Your objective>
Every line of the listing below is to be repeated exactly; the pictures stay out.

Source data>
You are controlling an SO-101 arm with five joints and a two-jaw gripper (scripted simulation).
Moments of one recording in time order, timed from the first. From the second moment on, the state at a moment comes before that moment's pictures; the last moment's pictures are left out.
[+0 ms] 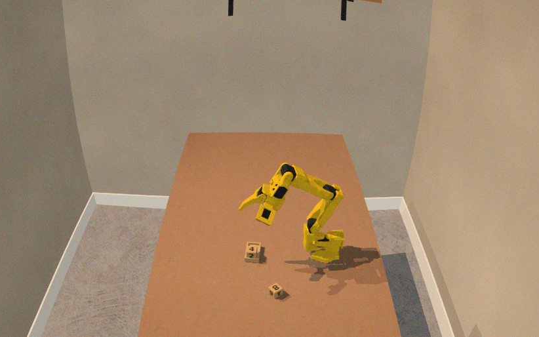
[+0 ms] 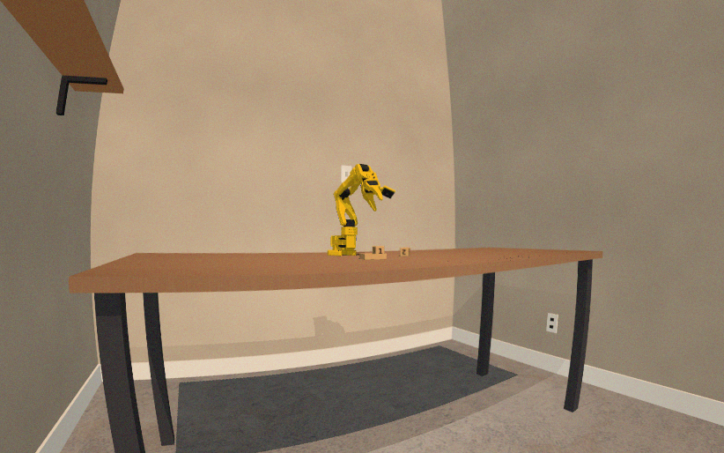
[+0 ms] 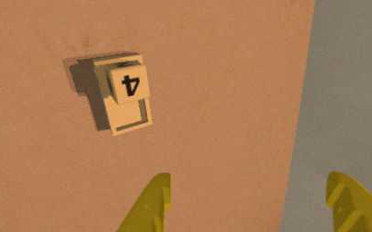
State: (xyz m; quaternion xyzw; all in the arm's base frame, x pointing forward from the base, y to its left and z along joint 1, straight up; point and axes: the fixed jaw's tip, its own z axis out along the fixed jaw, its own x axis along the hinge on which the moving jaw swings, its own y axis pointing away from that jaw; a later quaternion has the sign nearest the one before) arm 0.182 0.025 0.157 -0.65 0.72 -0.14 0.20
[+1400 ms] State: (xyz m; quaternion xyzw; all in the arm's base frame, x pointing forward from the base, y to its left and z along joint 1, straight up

Response>
You are controlling an SO-101 arm with five joints and a two-jaw gripper (scripted simulation).
Moments of one recording in time order, timed from the first. From the second moment on, the state at a moment comes before that moment's pictures; the last moment's pictures are left out.
[+0 ms] 
[+0 ms] 
[+0 ms] 
State: (xyz m; quaternion xyzw; all in the arm's base frame, x pointing forward from the base, y to its left and z along joint 1, straight up; point and axes: the fixed jaw's tip, its own z axis out along the fixed jaw, its own x axis along the hinge on which the moving jaw swings, its own y axis pointing away from that jaw; a later quaternion has the sign nearest the one before) arm 0.182 0.025 0.157 -0.65 0.72 -0.14 0.20
[+1400 ms] State: (xyz m; quaternion xyzw; all in the arm's base frame, x pointing forward from the base, y to its left and z along joint 1, straight up

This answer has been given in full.